Task to carry out: If a line in the listing below has the string "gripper", copy it out.

Dataset extract:

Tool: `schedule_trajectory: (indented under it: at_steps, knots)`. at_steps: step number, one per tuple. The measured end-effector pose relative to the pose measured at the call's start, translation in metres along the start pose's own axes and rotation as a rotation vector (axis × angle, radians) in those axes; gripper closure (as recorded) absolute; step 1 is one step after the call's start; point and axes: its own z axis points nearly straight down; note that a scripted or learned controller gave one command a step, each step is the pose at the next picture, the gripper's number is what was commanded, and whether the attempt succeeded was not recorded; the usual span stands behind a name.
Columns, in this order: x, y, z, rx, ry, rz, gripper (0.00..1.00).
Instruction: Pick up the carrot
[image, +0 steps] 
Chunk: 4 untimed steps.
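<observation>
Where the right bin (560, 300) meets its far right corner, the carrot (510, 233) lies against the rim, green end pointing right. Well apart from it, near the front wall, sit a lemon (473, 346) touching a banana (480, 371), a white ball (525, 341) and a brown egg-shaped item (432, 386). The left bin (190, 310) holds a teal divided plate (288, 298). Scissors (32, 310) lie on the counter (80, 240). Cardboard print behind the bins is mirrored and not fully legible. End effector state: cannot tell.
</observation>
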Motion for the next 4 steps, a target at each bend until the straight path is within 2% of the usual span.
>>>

Completed task:
Tool: `schedule_trajectory: (indented under it: at_steps, knots)`. at_steps: step number, one per tuple. The measured end-effector pose relative to the pose measured at the call's start, translation in metres along the start pose's own axes and rotation as a rotation vector (axis × angle, radians) in those axes; gripper closure (as recorded) absolute; step 1 is one step after the call's start; point and axes: its own z axis points nearly straight down; note that a scripted or learned controller gave one command a step, each step is the pose at the next picture, the gripper's number is what was commanded, and whether the attempt succeeded was not recorded; the usual span stands behind a name.
Columns, in this order: x, y, z, rx, ry, rz, gripper (0.00..1.00).

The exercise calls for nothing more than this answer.